> Task instructions: Find every line below that contains the word "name" and copy it out.

> Given information:

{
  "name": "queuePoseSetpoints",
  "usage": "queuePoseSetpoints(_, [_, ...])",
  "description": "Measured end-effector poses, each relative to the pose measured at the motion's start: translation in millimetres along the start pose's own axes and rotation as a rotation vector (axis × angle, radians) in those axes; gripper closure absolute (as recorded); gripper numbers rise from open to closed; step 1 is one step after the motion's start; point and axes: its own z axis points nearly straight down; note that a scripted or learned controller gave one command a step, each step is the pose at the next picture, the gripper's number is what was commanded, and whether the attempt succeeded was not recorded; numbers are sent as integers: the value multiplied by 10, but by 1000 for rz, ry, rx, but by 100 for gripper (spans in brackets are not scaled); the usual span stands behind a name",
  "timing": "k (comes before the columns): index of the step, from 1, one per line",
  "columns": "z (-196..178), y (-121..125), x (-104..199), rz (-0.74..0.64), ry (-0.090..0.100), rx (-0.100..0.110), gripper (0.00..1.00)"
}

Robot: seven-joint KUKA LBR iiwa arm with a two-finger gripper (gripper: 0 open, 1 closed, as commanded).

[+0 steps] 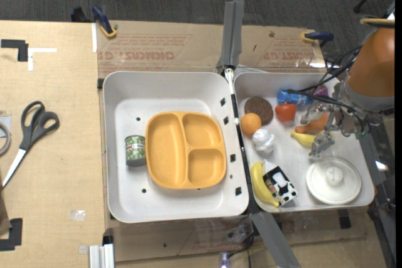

> Response for this exercise:
  "name": "queuePoseSetpoints",
  "description": "Measured end-effector poses, each relative to the pose measured at the motion's start: translation in millimetres along the start pose's own axes and rotation as a rotation vector (axis × angle, radians) in those axes; gripper closure absolute (as recorded); gripper numbers rise from open to closed; step 1 is one step after the motion's start; point and axes: its own z axis points nearly straight down; note that a scripted or learned controller gave one command a step, each step is the pose at the next picture, the gripper's number is what was commanded, and whether the attempt succeeded was not recorded; numbers are sent as integers: the value multiplied by 10, but by 1000 for rz, ry, rx, but by 100 for gripper (spans in brackets are not scaled); the usual span stands behind a name",

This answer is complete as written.